Incidence of ischaemic heart disease, symptomatic rib fracture, and symptomatic lung fibrosis according to fractionation schedule
There were 26 patients (1·2%) with contralateral breast cancer (13 after 50 Gy [1·7%], five after 41·6 Gy [0·7%], eight after 39 Gy [1·1%]), and 44 patients (2·0%) had other second primary cancers (15 after 50 Gy [0·7%], ten after 41·6 Gy [0·4%], 19 after 39 Gy [0·8%]), the most frequent being lung (six), ovarian (six), renal (four), and colorectal (four).
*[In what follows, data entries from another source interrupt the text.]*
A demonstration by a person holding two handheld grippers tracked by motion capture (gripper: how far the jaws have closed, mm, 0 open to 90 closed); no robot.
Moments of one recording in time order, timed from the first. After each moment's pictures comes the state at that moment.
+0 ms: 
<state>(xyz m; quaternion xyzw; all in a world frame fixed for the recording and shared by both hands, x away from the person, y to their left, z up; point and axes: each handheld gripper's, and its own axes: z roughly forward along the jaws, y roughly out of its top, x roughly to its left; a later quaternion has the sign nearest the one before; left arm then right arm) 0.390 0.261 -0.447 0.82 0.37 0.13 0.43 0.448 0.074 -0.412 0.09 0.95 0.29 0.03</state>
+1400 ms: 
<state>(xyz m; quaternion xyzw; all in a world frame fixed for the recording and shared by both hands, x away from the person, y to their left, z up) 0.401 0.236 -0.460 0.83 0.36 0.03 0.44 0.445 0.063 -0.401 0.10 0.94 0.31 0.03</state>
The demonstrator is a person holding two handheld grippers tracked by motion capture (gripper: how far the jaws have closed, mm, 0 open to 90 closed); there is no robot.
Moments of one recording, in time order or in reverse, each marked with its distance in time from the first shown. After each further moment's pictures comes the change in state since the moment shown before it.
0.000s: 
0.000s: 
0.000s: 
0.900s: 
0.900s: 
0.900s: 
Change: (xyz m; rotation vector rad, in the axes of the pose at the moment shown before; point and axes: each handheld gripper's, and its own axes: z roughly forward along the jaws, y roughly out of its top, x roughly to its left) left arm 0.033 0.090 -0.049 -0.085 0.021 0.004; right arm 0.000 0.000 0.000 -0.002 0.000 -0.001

The remaining 24 incidences of second primary cancers consisted of one or two cases of several different types.
When all patients in the RMH/GOC trial (1410 patients) and START Trial A (2236) were included in a meta-analysis, the unadjusted estimate of the α/β value for local-regional relapse was 4·1 Gy (95% CI 0·9–7·4). Adjusting for known prognostic factors (age, chemotherapy, tamoxifen, lymphatic radiotherapy, type of primary surgery, boost, and pathological tumour size) gave an adjusted α/β value for local-regional relapse of 4·6 Gy (95% CI 1·1–8·1). Including all the 1202 RMH/GOC trial and 1055 START Trial A patients with available photographic assessment data in a meta-analysis, the unadjusted estimate of the α/β value for any change in breast appearance was 3·6 Gy (95% CI 2·4–4·9). Adjusting for age, chemotherapy, tamoxifen, breast size, and surgical deficit gave an adjusted α/β value of 3·4 Gy (95% CI 2·3–4·5).